__Supplied data__.
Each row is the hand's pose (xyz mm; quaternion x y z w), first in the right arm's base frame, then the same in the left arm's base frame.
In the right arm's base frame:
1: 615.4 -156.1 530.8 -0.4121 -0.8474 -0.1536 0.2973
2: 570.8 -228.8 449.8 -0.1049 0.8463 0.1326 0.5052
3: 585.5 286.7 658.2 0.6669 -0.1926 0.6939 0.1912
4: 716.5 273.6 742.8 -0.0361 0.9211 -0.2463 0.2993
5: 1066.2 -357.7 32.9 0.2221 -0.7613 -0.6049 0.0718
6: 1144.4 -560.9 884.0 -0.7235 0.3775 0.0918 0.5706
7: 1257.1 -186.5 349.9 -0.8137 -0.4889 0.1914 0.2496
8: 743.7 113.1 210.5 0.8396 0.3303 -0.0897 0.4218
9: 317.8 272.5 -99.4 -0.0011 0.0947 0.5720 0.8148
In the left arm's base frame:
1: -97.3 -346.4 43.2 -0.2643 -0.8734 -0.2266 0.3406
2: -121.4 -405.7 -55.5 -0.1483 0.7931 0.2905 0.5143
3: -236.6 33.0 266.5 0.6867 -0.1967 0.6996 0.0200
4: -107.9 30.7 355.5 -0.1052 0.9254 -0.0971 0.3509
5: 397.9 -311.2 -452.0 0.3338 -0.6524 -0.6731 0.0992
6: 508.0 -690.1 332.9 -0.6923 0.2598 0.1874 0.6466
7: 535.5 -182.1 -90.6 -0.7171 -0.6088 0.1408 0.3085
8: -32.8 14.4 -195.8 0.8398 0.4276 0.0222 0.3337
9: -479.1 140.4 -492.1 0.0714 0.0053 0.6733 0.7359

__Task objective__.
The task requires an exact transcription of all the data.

__Task solution__.
Each row is the hand's pose (xyz mm; quaternion x y z w), first in the right arm's base frame, then the same in the left arm's base frame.
In the right arm's base frame:
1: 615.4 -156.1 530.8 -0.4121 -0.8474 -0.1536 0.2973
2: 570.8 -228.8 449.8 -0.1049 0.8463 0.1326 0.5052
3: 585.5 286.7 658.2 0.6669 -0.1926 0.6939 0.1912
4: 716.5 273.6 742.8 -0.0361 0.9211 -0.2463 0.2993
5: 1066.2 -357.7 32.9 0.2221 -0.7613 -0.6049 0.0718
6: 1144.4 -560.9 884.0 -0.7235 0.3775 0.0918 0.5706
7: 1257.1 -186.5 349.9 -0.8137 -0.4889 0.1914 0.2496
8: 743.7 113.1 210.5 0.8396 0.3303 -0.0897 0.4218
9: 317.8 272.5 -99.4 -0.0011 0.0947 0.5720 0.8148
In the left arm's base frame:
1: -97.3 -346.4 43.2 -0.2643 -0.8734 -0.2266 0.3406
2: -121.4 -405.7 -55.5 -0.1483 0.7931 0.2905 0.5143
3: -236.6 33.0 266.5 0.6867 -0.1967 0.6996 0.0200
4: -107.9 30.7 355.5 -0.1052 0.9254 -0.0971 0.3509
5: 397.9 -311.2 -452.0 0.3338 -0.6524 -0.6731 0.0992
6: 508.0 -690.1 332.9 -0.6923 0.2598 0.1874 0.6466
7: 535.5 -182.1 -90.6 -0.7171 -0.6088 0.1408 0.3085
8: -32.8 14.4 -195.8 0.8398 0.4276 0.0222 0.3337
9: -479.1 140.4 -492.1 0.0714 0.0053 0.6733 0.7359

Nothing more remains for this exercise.